Para condutas graves praticadas no âmbito dos processos licitatórios, a Lei nº 8.666/1993 previu penas igualmente graves, de modo a sancionar os licitantes faltosos e impedi-los, temporariamente, de participar de certames públicos.
Estamos nos referindo às penas de suspensão do direito de licitar e contratar com a Administração sancionadora (art. 87, III) e a declaração de inidoneidade (art. 87, IV).
Durante o prazo fixado para vigência da pena, o particular tem seu direito de licitar e contratar obstaculizado, não possuindo, consequentemente, condições para participar dos certames públicos, respeitados o âmbito de abrangência de cada penalidade.[1][2]
De todo modo, tais penas não impedem que o particular obtenha informações prévias acerca do certame, através de pedidos de esclarecimentos e, também, não lhe retira o direito de impugnar os termos do edital. Isso porque esses procedimentos prévios à abertura da competição em si são públicos e qualquer cidadão pode sobre eles interferir, seja através do pedido de esclarecimento ou da apresentação de impugnação.

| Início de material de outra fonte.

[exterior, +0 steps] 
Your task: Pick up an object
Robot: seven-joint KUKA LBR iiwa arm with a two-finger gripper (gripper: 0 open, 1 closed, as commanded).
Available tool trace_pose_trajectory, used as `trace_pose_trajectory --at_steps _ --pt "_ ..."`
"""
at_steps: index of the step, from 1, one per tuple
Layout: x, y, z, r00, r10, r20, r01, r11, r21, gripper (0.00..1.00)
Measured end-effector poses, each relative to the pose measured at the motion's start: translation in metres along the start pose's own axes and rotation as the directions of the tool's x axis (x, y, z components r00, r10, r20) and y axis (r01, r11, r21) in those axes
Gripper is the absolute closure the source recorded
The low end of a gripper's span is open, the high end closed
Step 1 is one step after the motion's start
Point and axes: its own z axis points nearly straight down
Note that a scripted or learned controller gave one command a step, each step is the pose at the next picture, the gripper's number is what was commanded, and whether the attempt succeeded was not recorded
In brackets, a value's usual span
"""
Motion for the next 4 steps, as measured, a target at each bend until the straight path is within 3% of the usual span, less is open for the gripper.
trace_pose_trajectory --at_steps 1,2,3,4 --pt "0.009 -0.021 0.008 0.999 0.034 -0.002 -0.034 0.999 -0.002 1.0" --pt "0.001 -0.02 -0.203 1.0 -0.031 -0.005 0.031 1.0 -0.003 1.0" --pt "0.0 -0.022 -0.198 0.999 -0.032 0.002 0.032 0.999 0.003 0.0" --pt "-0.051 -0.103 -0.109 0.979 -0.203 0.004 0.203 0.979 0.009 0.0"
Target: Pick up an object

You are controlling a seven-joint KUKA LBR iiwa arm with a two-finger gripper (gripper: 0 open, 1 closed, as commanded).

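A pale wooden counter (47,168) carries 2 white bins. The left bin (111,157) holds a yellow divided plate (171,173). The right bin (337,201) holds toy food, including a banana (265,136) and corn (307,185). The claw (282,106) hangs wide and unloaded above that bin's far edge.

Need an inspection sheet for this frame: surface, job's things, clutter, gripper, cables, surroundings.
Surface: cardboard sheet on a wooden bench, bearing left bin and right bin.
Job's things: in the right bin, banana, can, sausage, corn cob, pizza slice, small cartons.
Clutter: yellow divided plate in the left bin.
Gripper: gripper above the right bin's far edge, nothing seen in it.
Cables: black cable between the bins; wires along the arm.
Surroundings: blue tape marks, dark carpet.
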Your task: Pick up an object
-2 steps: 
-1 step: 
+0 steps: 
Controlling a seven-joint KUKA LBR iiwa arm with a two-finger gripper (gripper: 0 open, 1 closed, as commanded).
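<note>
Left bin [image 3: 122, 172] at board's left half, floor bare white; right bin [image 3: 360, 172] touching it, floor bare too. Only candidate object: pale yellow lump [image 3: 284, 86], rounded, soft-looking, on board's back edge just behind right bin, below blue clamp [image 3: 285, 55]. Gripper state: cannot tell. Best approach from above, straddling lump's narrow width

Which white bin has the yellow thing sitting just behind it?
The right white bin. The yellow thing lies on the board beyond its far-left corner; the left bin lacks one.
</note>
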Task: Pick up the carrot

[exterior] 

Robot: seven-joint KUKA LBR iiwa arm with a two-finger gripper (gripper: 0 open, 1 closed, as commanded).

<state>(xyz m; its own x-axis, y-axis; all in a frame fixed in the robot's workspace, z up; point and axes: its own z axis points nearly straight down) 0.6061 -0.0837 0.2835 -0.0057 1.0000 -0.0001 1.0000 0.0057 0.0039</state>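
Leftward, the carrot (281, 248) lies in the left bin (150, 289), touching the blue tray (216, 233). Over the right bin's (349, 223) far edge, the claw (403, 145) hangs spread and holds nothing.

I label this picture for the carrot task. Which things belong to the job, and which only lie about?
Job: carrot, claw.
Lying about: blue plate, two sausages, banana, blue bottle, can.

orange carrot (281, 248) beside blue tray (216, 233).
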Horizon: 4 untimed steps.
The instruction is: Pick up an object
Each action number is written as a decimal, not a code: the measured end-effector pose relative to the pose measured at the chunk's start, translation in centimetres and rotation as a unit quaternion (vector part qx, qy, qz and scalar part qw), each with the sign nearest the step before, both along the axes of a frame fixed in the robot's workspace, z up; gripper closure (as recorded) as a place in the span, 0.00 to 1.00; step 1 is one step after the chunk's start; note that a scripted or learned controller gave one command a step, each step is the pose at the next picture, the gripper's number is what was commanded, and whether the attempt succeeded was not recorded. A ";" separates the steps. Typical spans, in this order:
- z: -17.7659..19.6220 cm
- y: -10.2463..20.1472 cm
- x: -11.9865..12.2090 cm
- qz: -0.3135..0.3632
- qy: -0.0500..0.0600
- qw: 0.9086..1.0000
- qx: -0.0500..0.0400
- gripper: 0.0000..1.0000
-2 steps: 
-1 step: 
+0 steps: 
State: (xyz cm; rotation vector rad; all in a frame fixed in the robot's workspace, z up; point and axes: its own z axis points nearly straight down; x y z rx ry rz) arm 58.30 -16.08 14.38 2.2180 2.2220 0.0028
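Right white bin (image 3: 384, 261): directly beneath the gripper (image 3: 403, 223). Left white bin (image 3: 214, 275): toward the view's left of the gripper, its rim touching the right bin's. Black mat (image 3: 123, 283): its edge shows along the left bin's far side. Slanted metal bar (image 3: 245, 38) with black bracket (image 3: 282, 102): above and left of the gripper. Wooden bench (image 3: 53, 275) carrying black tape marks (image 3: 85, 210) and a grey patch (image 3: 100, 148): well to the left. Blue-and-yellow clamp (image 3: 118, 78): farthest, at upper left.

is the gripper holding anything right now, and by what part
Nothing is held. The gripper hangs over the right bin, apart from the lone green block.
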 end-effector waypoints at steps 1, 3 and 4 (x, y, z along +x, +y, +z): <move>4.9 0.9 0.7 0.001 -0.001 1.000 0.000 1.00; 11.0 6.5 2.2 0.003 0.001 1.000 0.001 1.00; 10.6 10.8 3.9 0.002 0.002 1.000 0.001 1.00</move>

Nessa linha, dispõe a Lei Geral de Licitações:

“Art. 40.  O edital conterá no preâmbulo o número de ordem em série anual, o nome da repartição interessada e de seu setor, a modalidade, o regime de execução e o tipo da licitação, a menção de que será regida por esta Lei, o local, dia e hora para recebimento da documentação e proposta, bem como para início da abertura dos envelopes, e indicará, obrigatoriamente, o seguinte:
(…)
VIII – locais, horários e códigos de acesso dos meios de comunicação à distância em que serão fornecidos elementos, informações e esclarecimentos relativos à licitação e às condições para atendimento das obrigações necessárias ao cumprimento de seu objeto;
(…)
Art. 41. A Administração não pode descumprir as normas e condições do edital, ao qual se acha estritamente vinculada.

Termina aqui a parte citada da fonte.